Proceedings of IATL 17
While opinions on the semantic analysis of generics vary widely, most scholars would agree that generics have a quasi-universal flavor. However, there are cases where generics receive what appears to be an existential interpretation. For example, B's response is true, even though only the platypus and the echidna lay eggs:
(1) A: Birds lay eggs.
B: Mammals lay eggs, too.

In this paper I propose a uniform account of the semantics of generics, which accounts for the quasi-existential readings as well as for the usual quasi-universal ones.

Generics are focus-sensitive: their domain is restricted by a set of alternatives, which may be provided by focus. I claim that, unlike other focus-sensitive operators, generics may, but do not have to, associate with focus. When alternatives are induced, either by focus or by other means, generics get their usual quasi-universal readings. But when no alternatives are introduced, quasi-existential readings result.

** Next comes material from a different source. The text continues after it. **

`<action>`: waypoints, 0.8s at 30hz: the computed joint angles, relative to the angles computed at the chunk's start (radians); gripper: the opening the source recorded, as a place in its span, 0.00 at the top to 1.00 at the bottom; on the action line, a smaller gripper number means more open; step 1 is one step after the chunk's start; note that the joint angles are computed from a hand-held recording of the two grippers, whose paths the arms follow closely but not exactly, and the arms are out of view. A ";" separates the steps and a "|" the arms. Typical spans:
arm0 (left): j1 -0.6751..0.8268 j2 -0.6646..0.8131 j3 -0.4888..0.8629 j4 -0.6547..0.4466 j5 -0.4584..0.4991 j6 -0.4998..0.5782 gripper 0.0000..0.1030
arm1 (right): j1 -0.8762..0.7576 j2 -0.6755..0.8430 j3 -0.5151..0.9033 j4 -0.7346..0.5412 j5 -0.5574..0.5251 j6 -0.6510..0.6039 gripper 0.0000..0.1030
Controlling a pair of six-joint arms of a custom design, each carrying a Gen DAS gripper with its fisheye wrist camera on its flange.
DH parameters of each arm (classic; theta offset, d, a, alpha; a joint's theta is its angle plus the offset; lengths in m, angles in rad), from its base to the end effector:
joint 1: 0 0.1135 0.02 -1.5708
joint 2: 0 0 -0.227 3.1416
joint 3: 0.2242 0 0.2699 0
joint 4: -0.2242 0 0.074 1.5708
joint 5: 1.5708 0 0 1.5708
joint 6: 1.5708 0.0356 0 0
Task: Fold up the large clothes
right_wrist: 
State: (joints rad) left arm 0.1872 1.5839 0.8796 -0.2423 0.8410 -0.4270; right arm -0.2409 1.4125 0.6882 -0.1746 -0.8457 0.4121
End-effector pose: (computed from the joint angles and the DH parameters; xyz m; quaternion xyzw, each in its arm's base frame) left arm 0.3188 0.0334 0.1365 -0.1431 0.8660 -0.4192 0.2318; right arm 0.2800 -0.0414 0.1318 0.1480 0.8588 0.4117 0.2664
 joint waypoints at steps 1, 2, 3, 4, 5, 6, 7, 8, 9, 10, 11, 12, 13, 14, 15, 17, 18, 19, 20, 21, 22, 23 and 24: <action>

I argue that generics, unlike adverbs of quantification, do not introduce tripartite structures directly, but are initially interpreted as cases of direct kind predication. Only when this interpretation fails to make sense, the generic quantifier is accommodated, and tripartite structures result. This two-level interpretation has the effect that while adverbs of quantification require focus to determine which elements go to the restrictor and which to the nuclear scope, and hence must associate with focus, generics do not, and hence allow no association with focus and quasi-existential readings.